The latest European Employers’ Institute study titled ‘Understanding the EU-US labour productivity gap: #2—A granular analysis’ updates the picture of the labour productivity gap between the US and the EU, highlighting why the gap exists, how it differs across countries, and the main factors behind it. It is the second in a series of three focusing on the comparative analysis of labour productivity in the EU and the US. The research in this study claims that the core EU economies drive the widening EU–US productivity gap.
The second study on labour productivity, commissioned by the European Employers’ Institute (EEI) and conducted by Rexecode (France), offers a detailed country- and sector-level analysis of the EU–US productivity gap over the 1995–2019 period. The findings indicate that the core EU economies – Germany, France, Italy, Spain, Belgium, and the Netherlands – are the primary contributors to the EU’s slower productivity growth, despite their significant overall contribution to the European economy.
While newer member states in Central and Eastern Europe have achieved faster productivity growth than the United States, these gains have not been sufficient to offset the weaker performance of the larger economies, which account for most of the EU’s total value added. The study, therefore, concludes that internal convergence within the EU has not translated into greater competitiveness at the global level.
The report identifies underinvestment in innovation, digitalisation, and intangible assets as the key source of divergence. In Germany and France, productivity has kept pace with the US in efficiency terms (TFP), but limited investment in ICT and intangible capital has constrained progress. In contrast, Italy and Spain face deeper structural challenges due to slower TFP growth linked to weaker innovation diffusion and organisational efficiency.
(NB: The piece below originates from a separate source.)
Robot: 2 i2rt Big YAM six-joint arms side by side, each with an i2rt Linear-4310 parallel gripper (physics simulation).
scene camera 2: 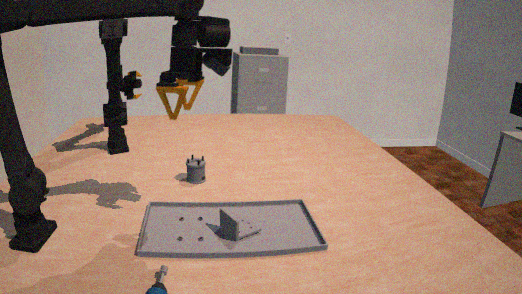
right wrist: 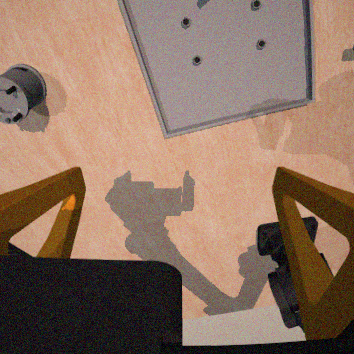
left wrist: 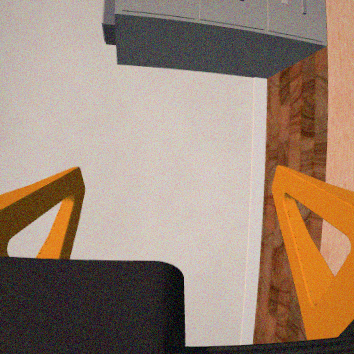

The gap is most pronounced in information and communication technologies, followed by professional services and manufacturing.
“This new piece of research highlights the importance of understanding Europe’s productivity dynamics in all their complexity. By combining rigorous analysis with a granular perspective, we believe at EEI that it offers valuable insights to guide policymakers and business leaders in shaping a more competitive and resilient European economy,” commented Delphine Rudelli, Chair of the Board of the EEI and Director General of Ceemet.
The study also looks at how the EU–US productivity gap has evolved over the past decades: before 2007, there was a 1%-point growth gap mainly in manufacturing and services; between 2007 and 2019, both slowed, but the US pulled ahead in ICT; since 2019, the gap has widened further, especially in ICT and business services.
The study, along with more information on the EEI work, is available on the European Employers’ Institute website.
The European Employers Institute (EEI) is a research institute, founded by European and national employer organisations in March 2024. The EEI focuses on emerging employment and social policy topics at the European level, producing research studies, analyses and publications. It aims to ensure balanced representation on employment issues and strengthen social dialogue at the European level.